Blenkinsop swallowed his chagrin at this memory, nodded his thanks for the court’s sympathy, and then said smoothly, “Of course we could not force the Accused to drink without rather a messy scene, but I have hopes he would feel enough sense of noblesse oblige to quaff the fatal beverage Socraticlike, so to speak.”

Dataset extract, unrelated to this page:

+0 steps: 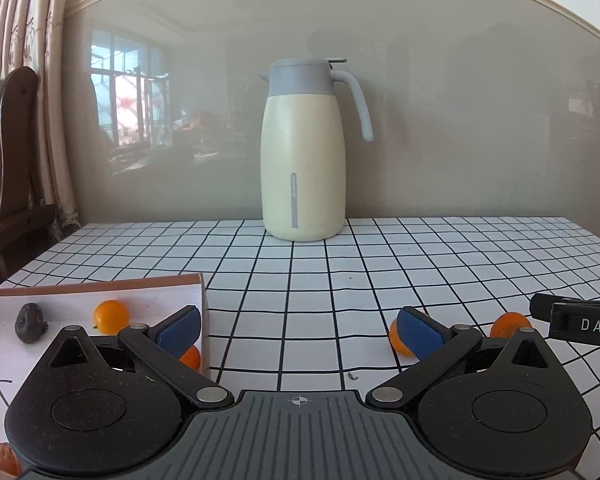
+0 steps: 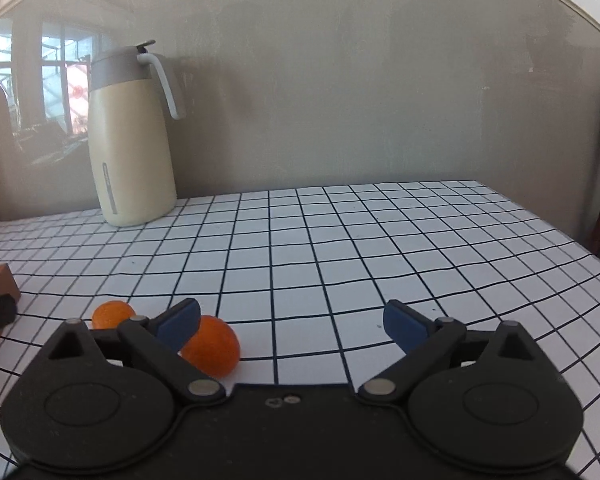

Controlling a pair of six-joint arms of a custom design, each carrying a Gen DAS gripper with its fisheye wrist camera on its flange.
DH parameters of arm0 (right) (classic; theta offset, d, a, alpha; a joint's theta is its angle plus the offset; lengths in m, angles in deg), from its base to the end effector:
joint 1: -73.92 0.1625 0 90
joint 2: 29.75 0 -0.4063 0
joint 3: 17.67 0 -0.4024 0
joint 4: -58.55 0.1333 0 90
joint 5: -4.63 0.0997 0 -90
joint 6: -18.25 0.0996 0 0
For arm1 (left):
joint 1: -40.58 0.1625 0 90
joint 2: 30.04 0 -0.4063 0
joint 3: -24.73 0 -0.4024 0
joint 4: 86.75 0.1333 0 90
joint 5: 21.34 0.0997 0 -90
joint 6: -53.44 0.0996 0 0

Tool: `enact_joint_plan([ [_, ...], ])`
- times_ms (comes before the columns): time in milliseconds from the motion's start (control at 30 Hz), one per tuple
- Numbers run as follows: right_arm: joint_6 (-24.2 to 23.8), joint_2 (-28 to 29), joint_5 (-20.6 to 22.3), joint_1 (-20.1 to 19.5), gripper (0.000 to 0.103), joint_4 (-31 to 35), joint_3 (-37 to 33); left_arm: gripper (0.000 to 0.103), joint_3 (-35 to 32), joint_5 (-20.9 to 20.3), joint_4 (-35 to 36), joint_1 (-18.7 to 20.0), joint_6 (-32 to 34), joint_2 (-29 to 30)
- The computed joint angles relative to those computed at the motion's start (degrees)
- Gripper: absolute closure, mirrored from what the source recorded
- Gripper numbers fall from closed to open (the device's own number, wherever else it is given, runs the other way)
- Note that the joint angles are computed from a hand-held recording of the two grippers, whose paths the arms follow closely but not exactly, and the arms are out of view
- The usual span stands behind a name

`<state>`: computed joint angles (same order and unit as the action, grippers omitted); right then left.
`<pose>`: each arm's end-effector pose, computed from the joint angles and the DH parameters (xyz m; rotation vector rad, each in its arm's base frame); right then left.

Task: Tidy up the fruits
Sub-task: 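Grasp an orange with the right gripper while the left gripper grasps the other orange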

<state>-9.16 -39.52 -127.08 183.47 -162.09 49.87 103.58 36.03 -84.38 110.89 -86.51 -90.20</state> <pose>0.3026 -0.6518 -0.0356 0.2771 -2.0301 1.4011 -0.0348 -0.6522 0.2628 0.6720 2.0076 -1.2951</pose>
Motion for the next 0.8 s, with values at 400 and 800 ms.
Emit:
enact_joint_plan([
  [400,5.27,-2.15,6.76,-1.17,0.043,8.24,2.45,0.000,-6.39,0.77,6.02,-0.37,0.97,6.45],
  [800,6.09,-3.26,9.03,-1.89,0.074,11.00,3.36,0.009,-14.24,0.78,12.92,-0.02,-3.93,12.41],
])
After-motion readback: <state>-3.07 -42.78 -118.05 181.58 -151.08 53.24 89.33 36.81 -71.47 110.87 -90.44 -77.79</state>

Stirrup wiped his mouth with his free hand. “While I should be delighted, under ordinary circumstances,” he said, “to drink a bottle of Mouton Rothschild ’12 I must inquire if you have on hand such an item as a swift-acting, exotic Indonesian poison, which, being of vegetative origin, leaves no trace? Frankly, I have neglected to bring mine.”
A mutter of disappointment was followed by a further consultation of the assembled butlers, but no sooner had they begun when a shot rang out, there was a shattering of glass, and O’Donnell fell forward. Richards turned him over; there was a bullet hole in the exact center of his forehead. Everyone’s eyes left Stirrup; his captor’s grip perceptibly loosened. Stirrup broke away, snatched up the poker, smashed the window and, jumping forward onto the terrace, ran for his life.
He reached the road just in time to see the headlights of an automobile moving away. “Help!” he shouted. “Help! Help!”
The car went into reverse, came back to him. Two men emerged.
“Oh, a stranger,” said the driver. He was a man with long gray hair, clad neatly, if unconventionally, in golf knickers, deerstalking cap, and smoking jacket.